### PROBLEM
Among the lines of the records below, copy those that hold the word "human".

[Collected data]

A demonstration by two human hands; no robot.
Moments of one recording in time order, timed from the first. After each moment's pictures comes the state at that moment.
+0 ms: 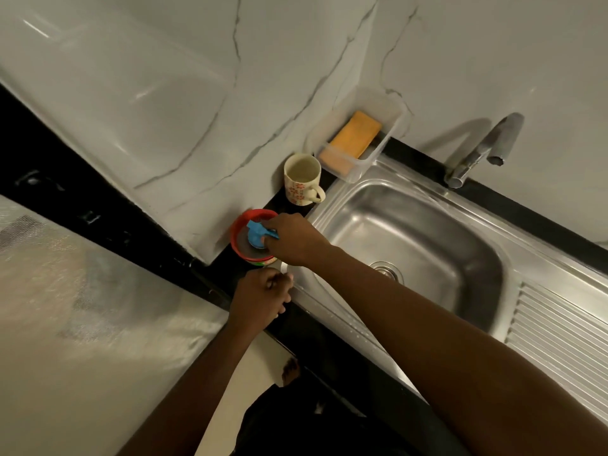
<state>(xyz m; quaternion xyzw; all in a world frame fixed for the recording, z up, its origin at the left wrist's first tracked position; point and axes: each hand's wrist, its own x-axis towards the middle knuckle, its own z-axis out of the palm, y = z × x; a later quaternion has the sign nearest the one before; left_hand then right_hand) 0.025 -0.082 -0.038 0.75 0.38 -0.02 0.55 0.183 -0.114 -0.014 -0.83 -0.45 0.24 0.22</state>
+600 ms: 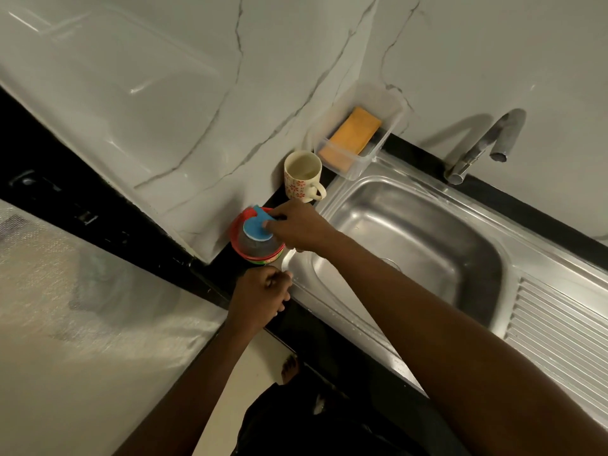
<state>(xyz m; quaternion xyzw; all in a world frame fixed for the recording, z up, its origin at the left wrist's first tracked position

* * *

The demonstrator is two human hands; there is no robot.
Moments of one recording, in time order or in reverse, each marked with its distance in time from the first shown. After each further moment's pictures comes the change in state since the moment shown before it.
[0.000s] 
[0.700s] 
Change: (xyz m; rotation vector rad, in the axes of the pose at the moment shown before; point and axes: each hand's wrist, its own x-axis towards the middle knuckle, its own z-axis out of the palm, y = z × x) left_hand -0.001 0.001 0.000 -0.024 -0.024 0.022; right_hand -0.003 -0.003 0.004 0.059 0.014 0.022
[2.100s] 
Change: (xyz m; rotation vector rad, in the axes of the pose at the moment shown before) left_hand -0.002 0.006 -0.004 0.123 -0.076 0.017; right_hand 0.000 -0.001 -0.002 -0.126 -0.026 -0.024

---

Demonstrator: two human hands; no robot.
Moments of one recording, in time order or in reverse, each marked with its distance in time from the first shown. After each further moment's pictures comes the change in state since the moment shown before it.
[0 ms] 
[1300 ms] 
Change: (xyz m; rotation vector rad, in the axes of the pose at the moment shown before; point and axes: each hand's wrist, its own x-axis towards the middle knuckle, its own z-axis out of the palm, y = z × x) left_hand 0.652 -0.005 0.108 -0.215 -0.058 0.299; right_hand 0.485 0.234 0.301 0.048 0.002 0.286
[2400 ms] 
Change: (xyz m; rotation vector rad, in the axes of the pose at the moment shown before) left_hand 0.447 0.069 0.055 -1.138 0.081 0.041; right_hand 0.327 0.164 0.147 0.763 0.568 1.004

### RESPONSE BOX
A demonstration by two human hands; no robot.
The demonstrator is two human hands; there is no robot.
Demonstrator: two human hands; no robot.

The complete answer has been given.